→ TASK GOAL: Output each line of the material exactly as it stands.

→ RECORDS FOR PROCESSING:
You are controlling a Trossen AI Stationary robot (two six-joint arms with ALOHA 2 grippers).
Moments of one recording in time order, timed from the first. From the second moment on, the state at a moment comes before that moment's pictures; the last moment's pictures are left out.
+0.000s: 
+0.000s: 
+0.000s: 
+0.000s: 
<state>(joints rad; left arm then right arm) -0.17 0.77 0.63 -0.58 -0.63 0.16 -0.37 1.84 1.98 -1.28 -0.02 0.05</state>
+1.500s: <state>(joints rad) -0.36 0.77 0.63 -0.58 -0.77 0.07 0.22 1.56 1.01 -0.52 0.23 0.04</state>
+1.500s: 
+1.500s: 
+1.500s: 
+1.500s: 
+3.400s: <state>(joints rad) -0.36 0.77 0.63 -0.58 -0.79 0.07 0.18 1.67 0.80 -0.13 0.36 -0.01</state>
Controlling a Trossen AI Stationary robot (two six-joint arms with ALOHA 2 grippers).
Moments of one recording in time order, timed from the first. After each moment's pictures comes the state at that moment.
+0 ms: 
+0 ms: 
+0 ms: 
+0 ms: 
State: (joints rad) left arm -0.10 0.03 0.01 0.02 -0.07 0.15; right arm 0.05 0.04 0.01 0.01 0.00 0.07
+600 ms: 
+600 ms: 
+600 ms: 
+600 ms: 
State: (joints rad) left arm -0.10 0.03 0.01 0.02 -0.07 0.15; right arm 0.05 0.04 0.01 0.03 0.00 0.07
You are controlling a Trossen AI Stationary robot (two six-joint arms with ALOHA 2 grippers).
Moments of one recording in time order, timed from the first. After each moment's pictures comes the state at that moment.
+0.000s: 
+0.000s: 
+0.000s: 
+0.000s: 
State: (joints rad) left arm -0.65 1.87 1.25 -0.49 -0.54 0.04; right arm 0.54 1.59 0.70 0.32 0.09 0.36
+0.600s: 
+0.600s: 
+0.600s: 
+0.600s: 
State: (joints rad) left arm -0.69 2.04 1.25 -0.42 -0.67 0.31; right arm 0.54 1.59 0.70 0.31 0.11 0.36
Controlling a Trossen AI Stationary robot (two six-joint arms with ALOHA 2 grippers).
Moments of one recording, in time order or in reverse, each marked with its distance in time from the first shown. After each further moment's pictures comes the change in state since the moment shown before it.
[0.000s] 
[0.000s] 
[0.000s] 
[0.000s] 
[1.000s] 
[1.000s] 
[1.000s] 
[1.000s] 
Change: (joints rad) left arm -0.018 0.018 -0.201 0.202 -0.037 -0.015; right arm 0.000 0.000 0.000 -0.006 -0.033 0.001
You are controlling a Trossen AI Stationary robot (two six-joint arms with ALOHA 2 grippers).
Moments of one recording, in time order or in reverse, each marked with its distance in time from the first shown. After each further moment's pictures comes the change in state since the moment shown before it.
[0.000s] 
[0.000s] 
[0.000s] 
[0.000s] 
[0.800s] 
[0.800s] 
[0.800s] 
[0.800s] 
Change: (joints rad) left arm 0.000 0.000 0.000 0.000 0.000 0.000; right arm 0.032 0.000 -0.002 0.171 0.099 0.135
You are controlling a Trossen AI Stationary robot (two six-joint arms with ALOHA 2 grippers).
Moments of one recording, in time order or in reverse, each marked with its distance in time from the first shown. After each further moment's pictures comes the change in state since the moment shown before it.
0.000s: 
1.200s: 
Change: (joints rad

→ WORKED SOLUTION:
You are controlling a Trossen AI Stationary robot (two six-joint arms with ALOHA 2 grippers).
Moments of one recording in time order, timed from the first. From the second moment on, the state at a moment comes before that moment's pictures; the last moment's pictures are left out.
+0.000s: 
+0.000s: 
+0.000s: 
+0.000s: 
<state>(joints rad; left arm then right arm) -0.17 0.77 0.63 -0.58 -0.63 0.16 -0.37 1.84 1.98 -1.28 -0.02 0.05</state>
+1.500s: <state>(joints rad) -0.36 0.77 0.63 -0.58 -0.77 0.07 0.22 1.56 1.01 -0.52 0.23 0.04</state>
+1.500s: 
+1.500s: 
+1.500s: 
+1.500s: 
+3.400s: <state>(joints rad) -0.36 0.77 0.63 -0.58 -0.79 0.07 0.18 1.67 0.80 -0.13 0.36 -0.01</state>
Controlling a Trossen AI Stationary robot (two six-joint arms with ALOHA 2 grippers).
Moments of one recording in time order, timed from the first. After each moment's pictures comes the state at that moment.
+0 ms: 
+0 ms: 
+0 ms: 
+0 ms: 
State: (joints rad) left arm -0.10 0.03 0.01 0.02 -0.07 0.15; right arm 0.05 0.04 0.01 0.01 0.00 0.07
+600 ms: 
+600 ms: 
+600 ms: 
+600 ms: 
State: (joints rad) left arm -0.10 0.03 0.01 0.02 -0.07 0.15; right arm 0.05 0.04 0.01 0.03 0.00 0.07
You are controlling a Trossen AI Stationary robot (two six-joint arms with ALOHA 2 grippers).
Moments of one recording in time order, timed from the first. After each moment's pictures comes the state at that moment.
+0.000s: 
+0.000s: 
+0.000s: 
+0.000s: 
State: (joints rad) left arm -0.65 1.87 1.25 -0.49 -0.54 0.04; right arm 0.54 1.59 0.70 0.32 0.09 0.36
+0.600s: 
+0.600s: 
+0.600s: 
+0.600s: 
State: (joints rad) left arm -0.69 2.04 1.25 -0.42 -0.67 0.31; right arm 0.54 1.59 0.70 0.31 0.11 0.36
Controlling a Trossen AI Stationary robot (two six-joint arms with ALOHA 2 grippers).
Moments of one recording, in time order or in reverse, each marked with its distance in time from the first shown. After each further moment's pictures comes the change in state since the moment shown before it.
[0.000s] 
[0.000s] 
[0.000s] 
[0.000s] 
[1.000s] 
[1.000s] 
[1.000s] 
[1.000s] 
Change: (joints rad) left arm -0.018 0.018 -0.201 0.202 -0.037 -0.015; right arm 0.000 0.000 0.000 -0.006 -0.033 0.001
You are controlling a Trossen AI Stationary robot (two six-joint arms with ALOHA 2 grippers).
Moments of one recording, in time order or in reverse, each marked with its distance in time from the first shown. After each further moment's pictures comes the change in state since the moment shown before it.
[0.000s] 
[0.000s] 
[0.000s] 
[0.000s] 
[0.800s] 
[0.800s] 
[0.800s] 
[0.800s] 
Change: (joints rad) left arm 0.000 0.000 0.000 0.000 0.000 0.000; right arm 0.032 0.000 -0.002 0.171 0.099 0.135
You are controlling a Trossen AI Stationary robot (two six-joint arms with ALOHA 2 grippers).
Moments of one recording, in time order or in reverse, each marked with its distance in time from the first shown. After each further moment's pictures comes the change in state since the moment shown before it.
0.000s: 
1.200s: 
Change: (joints rad

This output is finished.